◆ Work request:
Down to the last line, print the data that follows exactly, without its pictures.

◆ Data:
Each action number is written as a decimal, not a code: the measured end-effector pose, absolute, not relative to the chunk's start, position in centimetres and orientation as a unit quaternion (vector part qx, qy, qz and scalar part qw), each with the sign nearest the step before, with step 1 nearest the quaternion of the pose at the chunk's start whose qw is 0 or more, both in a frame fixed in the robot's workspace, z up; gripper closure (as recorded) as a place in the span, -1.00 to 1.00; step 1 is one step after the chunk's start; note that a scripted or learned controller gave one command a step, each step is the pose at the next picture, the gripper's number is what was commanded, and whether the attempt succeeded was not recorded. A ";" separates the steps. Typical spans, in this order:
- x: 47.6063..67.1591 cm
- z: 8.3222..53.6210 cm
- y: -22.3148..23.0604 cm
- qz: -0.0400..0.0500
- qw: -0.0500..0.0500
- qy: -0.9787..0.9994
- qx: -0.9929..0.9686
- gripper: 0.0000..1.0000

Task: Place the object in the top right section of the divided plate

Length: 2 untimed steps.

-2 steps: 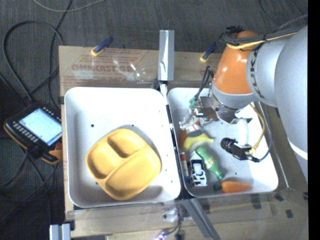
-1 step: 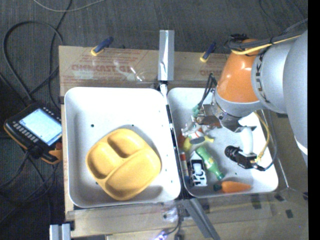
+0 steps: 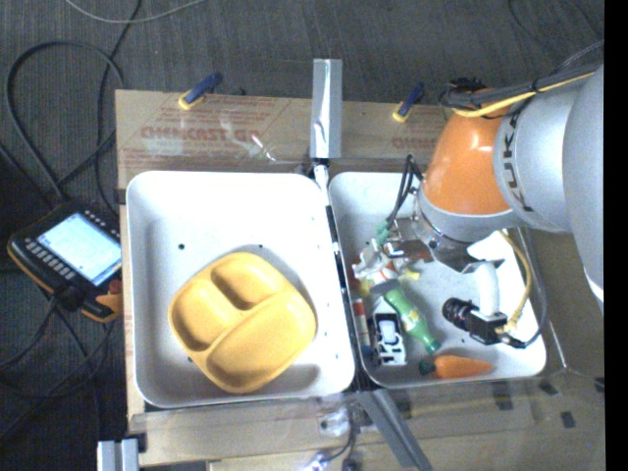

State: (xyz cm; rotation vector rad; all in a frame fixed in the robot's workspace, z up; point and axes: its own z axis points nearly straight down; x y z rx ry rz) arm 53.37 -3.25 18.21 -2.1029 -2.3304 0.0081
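The yellow divided plate (image 3: 243, 319) sits in the left bin (image 3: 157, 204), a smooth, rounded plastic dish with three shallow sections and soft raised ridges between them, turned a little askew. Nothing lies in any of its sections. The things to pick from are in the right bin (image 3: 535, 356): a green bottle-like piece (image 3: 410, 320) lying slantwise, a black and white packet (image 3: 389, 340) beside it near the bin's left wall, an orange carrot-shaped toy (image 3: 461, 366) at the near edge, and some small pale bits by the green one's upper end.

The arm's orange band (image 3: 469, 170) and grey wrist hang over that bin, and the gripper (image 3: 392, 251) reaches down among the pale bits; I cannot tell how wide it stands.

Both bins are glossy white with rounded corners, resting on a board with blue clamps (image 3: 200, 89) at its far edge. Dark carpet with loose cables surrounds the bench, and a handheld pendant (image 3: 69, 258) with a lit screen lies at the left.
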 end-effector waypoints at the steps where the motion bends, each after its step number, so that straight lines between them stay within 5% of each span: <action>1: 54.5 18.2 -1.8 0.001 0.002 -0.749 -0.663 1.00; 2: 60.2 18.2 -2.6 0.002 0.001 -0.757 -0.653 1.00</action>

◆ Exercise response:
Each action number is written as a decimal, not a code: the measured end-effector pose, absolute, not relative to the chunk's start, position in centimetres and orientation as a unit quaternion (vector part qx, qy, qz and scalar part qw), each with the sign nearest the step before, with step 1 nearest the quaternion of the pose at the chunk's start whose qw is 0 or more, both in a frame fixed in the robot's workspace, z up; gripper closure (as recorded) as a place in the span, -1.00 to 1.00; step 1 is one step after the chunk's start; note that a scripted or learned controller gave one command a step, each step is the pose at the next picture, the gripper's number is what was commanded, and whether the attempt succeeded was not recorded. A ";" separates the steps. Typical spans, in this order:
- x: 47.6063..67.1591 cm
- z: 8.3222..53.6210 cm
- y: -22.3148..23.0604 cm
- qz: -0.0400..0.0500
- qw: -0.0500..0.0500
- qy: -0.9787..0.9994
- qx: -0.9929..0.9686
- gripper: 0.0000..1.0000

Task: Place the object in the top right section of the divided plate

Length: 2 untimed steps.

-2 steps: 
-1 step: 
+0 steps: 

State: (xyz cm; rotation vector rad; all in a frame fixed in the robot's workspace, z up; point and axes: its own z axis points nearly straight down; x y z rx ry rz) arm 53.37 -3.25 18.21 -2.1029 -2.3304 0.0081
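The yellow divided plate (image 3: 243, 319) sits in the left bin (image 3: 157, 204), a smooth, rounded plastic dish with three shallow sections and soft raised ridges between them, turned a little askew. Nothing lies in any of its sections. The things to pick from are in the right bin (image 3: 535, 356): a green bottle-like piece (image 3: 410, 320) lying slantwise, a black and white packet (image 3: 389, 340) beside it near the bin's left wall, an orange carrot-shaped toy (image 3: 461, 366) at the near edge, and some small pale bits by the green one's upper end.

The arm's orange band (image 3: 469, 170) and grey wrist hang over that bin, and the gripper (image 3: 392, 251) reaches down among the pale bits; I cannot tell how wide it stands.

Both bins are glossy white with rounded corners, resting on a board with blue clamps (image 3: 200, 89) at its far edge. Dark carpet with loose cables surrounds the bench, and a handheld pendant (image 3: 69, 258) with a lit screen lies at the left.
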 end-effector waypoints at the steps where the motion bends, each after its step number, so that straight lines between them stay within 5% of each span: <action>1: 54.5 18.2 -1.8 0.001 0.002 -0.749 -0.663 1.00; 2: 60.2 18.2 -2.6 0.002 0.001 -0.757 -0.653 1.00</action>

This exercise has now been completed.